[Description of the task]: From the entries below, return exactly the lines beginning at the one that contains "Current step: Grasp" and ending at the one that contains "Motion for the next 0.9", both of them included, and only those lines.

[Recorded data]:
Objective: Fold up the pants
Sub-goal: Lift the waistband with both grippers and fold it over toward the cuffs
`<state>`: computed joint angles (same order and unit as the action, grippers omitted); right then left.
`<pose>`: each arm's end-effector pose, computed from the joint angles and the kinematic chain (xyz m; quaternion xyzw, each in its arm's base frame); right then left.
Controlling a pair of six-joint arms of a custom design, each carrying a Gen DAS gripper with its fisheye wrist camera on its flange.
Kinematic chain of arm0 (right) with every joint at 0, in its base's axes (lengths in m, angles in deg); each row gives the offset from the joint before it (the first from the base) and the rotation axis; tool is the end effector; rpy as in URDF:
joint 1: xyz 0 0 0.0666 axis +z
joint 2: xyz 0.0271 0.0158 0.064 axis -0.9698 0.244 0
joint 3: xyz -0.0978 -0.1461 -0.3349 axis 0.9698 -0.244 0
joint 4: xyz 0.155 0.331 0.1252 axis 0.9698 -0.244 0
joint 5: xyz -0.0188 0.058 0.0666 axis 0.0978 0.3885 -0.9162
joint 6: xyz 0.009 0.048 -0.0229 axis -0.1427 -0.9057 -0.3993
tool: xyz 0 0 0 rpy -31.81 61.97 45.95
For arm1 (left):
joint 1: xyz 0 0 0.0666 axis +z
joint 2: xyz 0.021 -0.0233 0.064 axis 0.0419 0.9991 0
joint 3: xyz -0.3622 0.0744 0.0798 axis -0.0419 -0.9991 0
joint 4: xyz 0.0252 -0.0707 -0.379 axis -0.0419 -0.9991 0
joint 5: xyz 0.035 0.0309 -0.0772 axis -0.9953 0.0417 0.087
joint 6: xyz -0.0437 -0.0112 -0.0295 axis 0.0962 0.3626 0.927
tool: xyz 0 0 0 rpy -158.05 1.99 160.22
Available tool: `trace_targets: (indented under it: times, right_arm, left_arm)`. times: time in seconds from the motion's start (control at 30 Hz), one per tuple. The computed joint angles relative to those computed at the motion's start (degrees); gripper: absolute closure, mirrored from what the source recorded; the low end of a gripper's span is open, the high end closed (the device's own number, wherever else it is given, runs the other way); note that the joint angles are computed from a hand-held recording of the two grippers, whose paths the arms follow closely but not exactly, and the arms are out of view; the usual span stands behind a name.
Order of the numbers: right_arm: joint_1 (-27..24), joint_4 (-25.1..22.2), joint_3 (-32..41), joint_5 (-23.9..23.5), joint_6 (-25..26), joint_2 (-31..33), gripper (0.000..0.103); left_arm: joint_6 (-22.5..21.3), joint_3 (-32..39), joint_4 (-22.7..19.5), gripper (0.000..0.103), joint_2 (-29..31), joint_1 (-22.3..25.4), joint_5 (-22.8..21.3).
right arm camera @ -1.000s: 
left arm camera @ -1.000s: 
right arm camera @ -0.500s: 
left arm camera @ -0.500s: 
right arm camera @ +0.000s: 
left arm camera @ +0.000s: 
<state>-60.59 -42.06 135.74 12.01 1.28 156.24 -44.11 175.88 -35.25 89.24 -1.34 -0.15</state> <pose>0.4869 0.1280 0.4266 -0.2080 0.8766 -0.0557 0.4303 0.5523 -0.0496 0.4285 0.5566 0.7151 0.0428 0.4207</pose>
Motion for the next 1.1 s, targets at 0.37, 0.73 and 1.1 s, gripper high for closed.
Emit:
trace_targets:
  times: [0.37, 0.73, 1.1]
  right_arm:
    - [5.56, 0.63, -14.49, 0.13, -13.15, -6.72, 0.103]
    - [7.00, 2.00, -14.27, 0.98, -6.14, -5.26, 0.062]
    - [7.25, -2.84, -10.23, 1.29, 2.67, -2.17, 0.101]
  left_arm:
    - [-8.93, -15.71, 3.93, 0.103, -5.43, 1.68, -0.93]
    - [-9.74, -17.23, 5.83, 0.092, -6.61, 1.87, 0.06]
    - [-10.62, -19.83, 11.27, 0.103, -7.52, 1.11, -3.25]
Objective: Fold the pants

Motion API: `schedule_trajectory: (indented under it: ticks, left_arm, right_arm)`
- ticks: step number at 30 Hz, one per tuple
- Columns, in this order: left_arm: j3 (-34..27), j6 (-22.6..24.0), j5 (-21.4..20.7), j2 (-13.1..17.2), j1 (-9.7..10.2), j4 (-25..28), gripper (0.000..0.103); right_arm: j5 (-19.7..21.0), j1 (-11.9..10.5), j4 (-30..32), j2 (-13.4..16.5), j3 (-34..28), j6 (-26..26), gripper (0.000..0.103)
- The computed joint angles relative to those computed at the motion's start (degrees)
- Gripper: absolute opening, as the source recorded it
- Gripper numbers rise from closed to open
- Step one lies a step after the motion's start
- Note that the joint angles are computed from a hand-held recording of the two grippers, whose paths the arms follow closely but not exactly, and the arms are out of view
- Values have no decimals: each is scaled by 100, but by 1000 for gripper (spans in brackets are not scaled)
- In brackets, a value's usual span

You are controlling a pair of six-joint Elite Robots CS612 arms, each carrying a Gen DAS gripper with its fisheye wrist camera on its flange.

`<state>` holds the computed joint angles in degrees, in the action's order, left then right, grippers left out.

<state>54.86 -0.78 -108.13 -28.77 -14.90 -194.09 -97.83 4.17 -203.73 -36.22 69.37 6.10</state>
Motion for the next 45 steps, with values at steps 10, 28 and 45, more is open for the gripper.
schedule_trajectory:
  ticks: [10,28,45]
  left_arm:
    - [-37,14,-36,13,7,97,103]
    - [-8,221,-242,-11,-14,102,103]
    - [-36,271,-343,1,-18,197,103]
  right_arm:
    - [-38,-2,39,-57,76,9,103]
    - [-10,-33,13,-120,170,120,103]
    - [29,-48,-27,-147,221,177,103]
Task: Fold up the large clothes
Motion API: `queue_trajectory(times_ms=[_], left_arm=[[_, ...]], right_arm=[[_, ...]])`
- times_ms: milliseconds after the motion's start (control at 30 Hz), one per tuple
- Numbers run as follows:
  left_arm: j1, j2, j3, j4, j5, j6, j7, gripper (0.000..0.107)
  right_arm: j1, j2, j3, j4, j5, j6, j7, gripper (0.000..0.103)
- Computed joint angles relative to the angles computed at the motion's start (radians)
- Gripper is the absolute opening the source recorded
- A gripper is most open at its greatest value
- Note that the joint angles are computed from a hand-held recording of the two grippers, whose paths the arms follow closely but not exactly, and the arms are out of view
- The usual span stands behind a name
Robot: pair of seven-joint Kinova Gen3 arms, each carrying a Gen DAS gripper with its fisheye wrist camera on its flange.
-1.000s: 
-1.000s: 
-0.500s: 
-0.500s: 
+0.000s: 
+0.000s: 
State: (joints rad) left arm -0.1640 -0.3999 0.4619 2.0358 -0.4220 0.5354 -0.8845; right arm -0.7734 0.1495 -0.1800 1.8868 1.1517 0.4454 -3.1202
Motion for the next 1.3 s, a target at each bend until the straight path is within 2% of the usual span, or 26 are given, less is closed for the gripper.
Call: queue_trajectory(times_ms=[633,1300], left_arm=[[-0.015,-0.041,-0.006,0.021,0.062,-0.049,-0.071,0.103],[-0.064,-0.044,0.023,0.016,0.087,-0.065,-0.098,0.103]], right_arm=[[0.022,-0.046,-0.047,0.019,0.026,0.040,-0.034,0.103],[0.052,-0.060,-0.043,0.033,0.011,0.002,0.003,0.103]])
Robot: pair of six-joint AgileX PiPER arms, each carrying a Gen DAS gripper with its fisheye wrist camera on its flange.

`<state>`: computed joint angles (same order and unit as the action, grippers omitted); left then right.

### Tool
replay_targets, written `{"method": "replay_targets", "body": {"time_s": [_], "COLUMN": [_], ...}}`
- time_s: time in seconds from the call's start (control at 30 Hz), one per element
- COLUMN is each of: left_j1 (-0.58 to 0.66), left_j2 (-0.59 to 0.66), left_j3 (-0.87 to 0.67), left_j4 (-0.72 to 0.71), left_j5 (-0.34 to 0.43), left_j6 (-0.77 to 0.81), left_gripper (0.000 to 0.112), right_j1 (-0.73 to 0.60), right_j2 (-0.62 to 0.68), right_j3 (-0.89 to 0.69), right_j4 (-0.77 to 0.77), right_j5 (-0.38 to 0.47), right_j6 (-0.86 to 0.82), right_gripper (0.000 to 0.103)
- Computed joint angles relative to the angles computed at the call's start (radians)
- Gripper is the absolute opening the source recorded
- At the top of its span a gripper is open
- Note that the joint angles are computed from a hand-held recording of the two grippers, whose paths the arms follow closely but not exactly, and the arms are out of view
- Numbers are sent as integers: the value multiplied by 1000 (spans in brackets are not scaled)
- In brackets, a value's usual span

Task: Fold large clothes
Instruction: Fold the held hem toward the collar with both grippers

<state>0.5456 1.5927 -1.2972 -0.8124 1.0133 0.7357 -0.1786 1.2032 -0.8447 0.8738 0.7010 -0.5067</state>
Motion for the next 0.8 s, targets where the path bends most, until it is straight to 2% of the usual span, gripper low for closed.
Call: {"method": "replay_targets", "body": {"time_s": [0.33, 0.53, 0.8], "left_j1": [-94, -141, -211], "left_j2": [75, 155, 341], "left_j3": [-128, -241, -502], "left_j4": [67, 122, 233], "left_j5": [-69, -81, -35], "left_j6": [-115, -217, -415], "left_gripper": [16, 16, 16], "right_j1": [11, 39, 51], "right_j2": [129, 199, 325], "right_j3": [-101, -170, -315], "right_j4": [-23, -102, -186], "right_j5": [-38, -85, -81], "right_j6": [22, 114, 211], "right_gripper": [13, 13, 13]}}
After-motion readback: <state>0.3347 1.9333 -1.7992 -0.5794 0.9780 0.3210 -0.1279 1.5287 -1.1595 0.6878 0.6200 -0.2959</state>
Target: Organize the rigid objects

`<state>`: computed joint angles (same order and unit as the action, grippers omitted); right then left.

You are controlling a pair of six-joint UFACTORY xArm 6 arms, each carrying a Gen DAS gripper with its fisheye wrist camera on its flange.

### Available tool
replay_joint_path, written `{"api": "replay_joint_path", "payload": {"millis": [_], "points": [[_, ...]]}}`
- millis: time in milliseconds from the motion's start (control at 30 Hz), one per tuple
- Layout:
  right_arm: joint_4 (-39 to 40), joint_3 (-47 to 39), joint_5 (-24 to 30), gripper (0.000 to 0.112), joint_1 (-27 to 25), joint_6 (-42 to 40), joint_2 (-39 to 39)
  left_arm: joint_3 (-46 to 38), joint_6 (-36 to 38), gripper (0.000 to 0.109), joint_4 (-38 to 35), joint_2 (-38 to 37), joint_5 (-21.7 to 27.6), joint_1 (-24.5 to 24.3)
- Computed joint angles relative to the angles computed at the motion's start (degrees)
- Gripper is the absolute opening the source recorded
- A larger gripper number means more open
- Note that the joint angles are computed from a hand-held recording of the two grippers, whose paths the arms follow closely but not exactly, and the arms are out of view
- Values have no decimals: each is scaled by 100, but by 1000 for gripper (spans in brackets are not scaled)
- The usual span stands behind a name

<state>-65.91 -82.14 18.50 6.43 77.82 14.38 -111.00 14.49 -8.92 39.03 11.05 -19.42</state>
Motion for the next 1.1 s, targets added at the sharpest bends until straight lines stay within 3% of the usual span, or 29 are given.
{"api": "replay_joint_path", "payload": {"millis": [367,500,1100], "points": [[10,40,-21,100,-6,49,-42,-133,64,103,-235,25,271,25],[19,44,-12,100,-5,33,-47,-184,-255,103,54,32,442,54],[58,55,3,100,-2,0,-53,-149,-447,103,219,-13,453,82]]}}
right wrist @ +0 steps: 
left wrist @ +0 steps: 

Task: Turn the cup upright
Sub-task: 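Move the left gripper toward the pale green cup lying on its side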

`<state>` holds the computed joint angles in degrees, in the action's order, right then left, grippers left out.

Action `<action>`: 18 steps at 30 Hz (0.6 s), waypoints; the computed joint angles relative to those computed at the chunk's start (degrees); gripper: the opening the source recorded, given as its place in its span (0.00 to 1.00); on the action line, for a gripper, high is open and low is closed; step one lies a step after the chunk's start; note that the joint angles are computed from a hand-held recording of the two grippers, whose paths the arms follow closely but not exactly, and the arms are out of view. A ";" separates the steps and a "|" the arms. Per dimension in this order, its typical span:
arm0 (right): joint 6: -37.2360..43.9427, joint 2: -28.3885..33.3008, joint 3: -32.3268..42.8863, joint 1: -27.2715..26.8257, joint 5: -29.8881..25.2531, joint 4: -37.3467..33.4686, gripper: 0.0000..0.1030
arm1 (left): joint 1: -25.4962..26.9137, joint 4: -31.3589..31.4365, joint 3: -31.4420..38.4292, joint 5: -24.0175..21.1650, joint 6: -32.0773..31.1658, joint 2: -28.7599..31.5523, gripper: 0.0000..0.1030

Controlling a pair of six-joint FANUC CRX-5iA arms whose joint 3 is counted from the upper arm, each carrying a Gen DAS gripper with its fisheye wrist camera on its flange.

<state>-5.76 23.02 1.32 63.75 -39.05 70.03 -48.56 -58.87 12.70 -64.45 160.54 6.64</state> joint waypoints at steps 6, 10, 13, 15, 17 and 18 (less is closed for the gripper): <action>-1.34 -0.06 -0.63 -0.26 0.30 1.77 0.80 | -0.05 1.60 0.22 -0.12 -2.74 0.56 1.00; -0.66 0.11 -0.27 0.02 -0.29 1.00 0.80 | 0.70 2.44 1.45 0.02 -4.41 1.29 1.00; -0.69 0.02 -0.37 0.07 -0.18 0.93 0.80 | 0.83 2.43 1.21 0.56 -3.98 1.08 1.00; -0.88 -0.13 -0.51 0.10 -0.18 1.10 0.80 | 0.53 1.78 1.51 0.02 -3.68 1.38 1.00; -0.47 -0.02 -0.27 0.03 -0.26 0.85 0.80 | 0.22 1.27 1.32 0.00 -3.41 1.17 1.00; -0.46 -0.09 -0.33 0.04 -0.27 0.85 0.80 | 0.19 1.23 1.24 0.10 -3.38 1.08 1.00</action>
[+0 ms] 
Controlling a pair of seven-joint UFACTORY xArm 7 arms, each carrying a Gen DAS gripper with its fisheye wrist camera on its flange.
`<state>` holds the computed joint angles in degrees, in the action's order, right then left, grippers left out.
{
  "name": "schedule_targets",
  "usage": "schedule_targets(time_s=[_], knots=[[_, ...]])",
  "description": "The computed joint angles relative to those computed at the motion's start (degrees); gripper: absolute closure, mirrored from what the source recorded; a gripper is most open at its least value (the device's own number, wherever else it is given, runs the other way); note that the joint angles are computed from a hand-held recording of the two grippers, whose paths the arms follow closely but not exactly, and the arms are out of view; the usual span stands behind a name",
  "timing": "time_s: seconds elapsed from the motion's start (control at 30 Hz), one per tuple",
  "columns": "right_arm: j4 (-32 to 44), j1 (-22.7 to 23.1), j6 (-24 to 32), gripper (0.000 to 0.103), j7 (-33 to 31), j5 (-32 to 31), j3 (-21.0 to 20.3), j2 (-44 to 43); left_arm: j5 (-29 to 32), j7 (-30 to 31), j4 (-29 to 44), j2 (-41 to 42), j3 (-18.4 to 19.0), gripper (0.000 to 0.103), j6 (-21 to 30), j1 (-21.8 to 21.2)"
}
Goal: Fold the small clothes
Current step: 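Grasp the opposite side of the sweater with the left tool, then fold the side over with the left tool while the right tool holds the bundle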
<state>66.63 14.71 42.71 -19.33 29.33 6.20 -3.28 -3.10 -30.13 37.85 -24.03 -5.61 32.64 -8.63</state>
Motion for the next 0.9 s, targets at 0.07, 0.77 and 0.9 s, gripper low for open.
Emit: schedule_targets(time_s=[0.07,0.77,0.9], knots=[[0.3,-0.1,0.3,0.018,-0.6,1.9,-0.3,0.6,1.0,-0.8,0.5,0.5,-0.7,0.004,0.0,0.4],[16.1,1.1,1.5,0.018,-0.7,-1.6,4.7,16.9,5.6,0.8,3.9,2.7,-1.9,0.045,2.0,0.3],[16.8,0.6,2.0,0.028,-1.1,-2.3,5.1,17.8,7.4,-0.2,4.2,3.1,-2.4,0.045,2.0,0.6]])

[Answer]:
Current step: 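Grasp the opposite side of the sweater with the left tool, then fold the side over with the left tool while the right tool holds the bundle
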<state>66.63 14.71 42.71 -19.33 29.33 6.20 -3.28 -3.10 -30.13 37.85 -24.03 -5.61 32.64 -8.63</state>
Motion for the next 0.9 s, targets at 0.07, 0.77 and 0.9 s, gripper low for open.

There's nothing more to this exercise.